A história da democracia cabo-verdiana resume-se a maiorias absolutas, alternadas entre duas organizações: O PAICV, auto-denominado partido da Independência: e o MpD, auto-denominado partido da Democracia.
Ao longo de 35 anos, ambas organizações geriram o estado de forma escandalosamente corporativista – e não houve, obviamente, vontade política para solucionar satisfatoriamente as principais preocupações do eleitorado: o emprego, os transportes, a segurança pública e a saúde, particularmente nas ilhas periféricas.
O MpD e o PAICV fizeram as mesmas promessas em campanhas sucessivas; e ambos deixaram a maioria por realizar, refugiando-se os dois na manipulação dos factos; e em estratégias radicais de demagogia eleitoral.
Neste contexto de compromissos sistematicamente insatisfeitos, o talento individual dos candidatos e a qualidade organizacional dos seus partidos prevalecem como os principais determinantes de uma vitória eleitoral.
É difícil prever a queda de uma maioria; mas é possível observar as qualidades e fraquezas dos candidatos e das suas organizações.

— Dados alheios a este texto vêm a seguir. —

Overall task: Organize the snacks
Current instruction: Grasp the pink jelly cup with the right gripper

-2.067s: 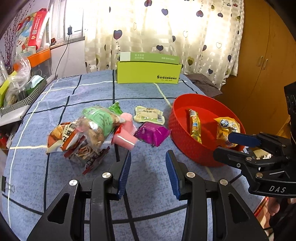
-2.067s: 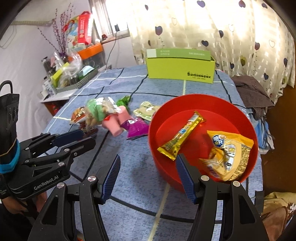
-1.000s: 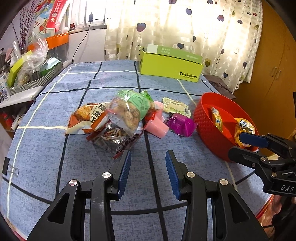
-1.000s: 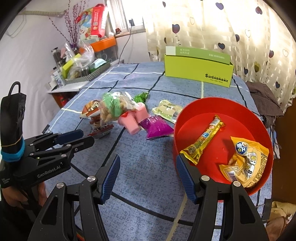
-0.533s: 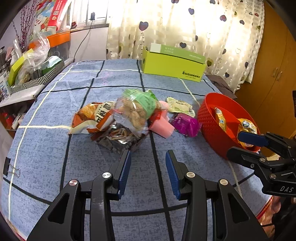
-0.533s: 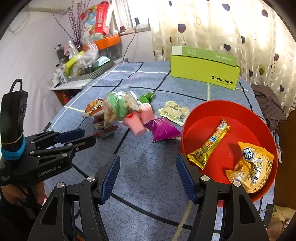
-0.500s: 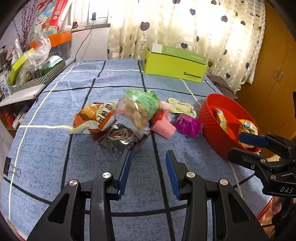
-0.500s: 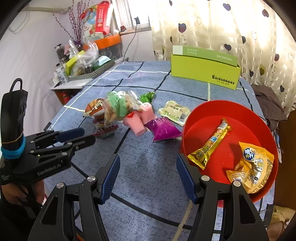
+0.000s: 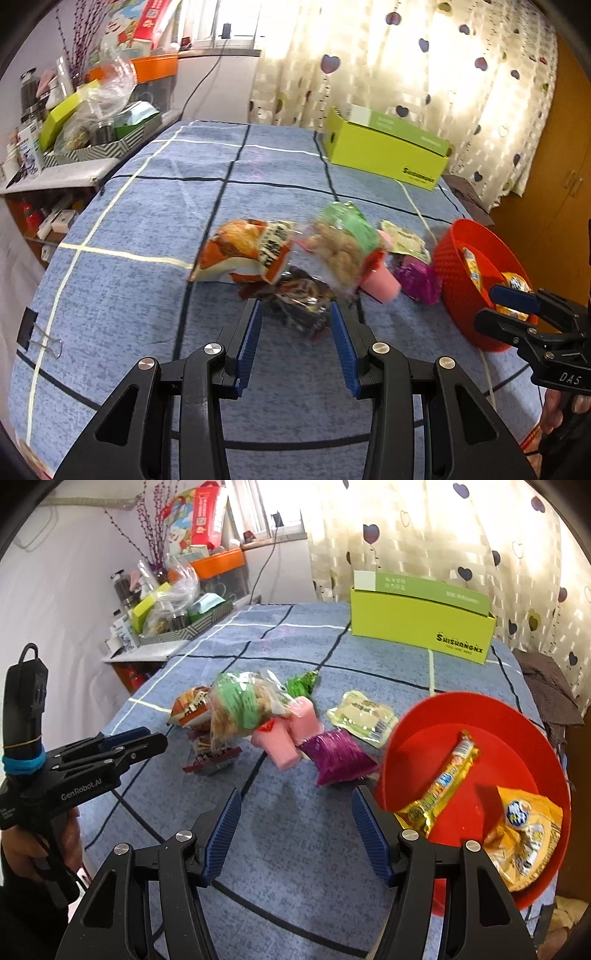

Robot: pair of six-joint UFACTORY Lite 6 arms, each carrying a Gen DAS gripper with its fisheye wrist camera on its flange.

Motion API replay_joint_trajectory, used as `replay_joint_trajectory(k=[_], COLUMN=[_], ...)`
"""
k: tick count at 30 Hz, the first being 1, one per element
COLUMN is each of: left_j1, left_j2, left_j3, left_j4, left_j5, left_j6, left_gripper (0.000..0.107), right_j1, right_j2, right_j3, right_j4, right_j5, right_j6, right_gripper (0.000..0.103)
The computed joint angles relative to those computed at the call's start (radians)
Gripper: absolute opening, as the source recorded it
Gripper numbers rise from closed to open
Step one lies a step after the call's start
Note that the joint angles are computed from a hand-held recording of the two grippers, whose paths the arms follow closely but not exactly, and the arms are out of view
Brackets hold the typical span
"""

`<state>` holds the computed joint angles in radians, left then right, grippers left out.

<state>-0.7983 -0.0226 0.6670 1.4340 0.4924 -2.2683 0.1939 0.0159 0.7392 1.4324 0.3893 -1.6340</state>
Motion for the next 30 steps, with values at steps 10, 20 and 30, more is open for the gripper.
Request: replay_joint_trajectory(k=[10,20,30], left_j1=[0.062,0.097,0.221], left_j2=[-0.011,-0.075,-0.068], left_j3=[-0.049,-0.118,-0.110], left_j4=[0.087,0.172,0.307], left_j5=[-0.050,-0.075,-0.155], left_j6=[-0.079,-0.145,-0.177], left_gripper=[0.040,0.040,0.040], right_j1=[0.100,0.227,0.265], right_j2=[0.133,0.387,0.536], right_j3=[0.126,0.363,0.506], right_j4=[-0.027,-0.277,-0.458], right_j5=[-0.071,-0.171,-0.202], right_j6=[0.018,0.247,0.459], right_gripper=[0.049,0.047,0.038])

Pensemos no candidato como num cantor. O aprendizado técnico e a experiência podem elevar drasticamente a qualidade da voz e da interpretação. Mas esse percurso é impossível se a pessoa não tiver nascido com dons passíveis de serem treinados.
Também na política, o estudo, a experiência podem aumentar a eficácia pessoal do candidato – mas quem não tiver naturalidade e perspicácia na interacção com os diversos segmentos do eleitorado nunca será material eleitoral sólido. Só se conseguirá impor – e foi este o caso de Ulisses Correia e Silva – em conjunturas muito particulares, e na ausência de concorrência.
A qualidade organizacional da estrutura partidária é outro factor determinante no sucesso de qualquer campanha; e terá um peso particular nas próximas.
Uma análise do histórico do MpD e do PAICV revela claramente a vantagem comparativa deste ultimo. Em três décadas, o MpD suportou diversas rupturas internas: e duas delas, na década de 1990, resultaram na formação de dois novos partidos políticos.
Aliás, desde a derrota de Carlos Veiga nas presidenciais de 2021, assistimos uma competição hostil entre as chamadas alas Veiguista e Ulissista do MpD – que terá, certamente, um impacto negativo sobre o funcionamento do partido nas próximas eleições.
Por seu lado, PAICV também atravessa um contencioso grave: o pedido de impugnação da candidatura de Francisco Carvalho á presidência do partido – feito no mês passado por Jorge Lopes, um militante próximo do circulo de Jorge Spencer Lima, um dos quatro candidatos na corrida.
O episódio abalou profundamente a estrutura do partido; no entanto, a questão foi ultrapassada, com o indeferimento do pedido pelo Tribunal Constitucional; e o PAICV talvez ainda tenha tempo de se recompor antes do embate de 2026.
Há ainda outro decisor central: o desgaste político, que foi rapidamente acumulado pela maioria do MpD nos seus dois mandatos desde a vitória de 2016.
Em 2016, era o PAICV quem carregava o passivo de um partido esgotado. Mas hoje, perante a falência do MpD, é o PAICV quem apresenta o ativo de uma aparente – ainda que improvável – solução.
Concluindo, no presente contexto, o MpD tem uma única vantagem: a do incumbente – que, numa economia deprimida e dominada pelo estado, é considerável. Tem contudo, tal como o PAICV em 2016, uma desvantagem política clara.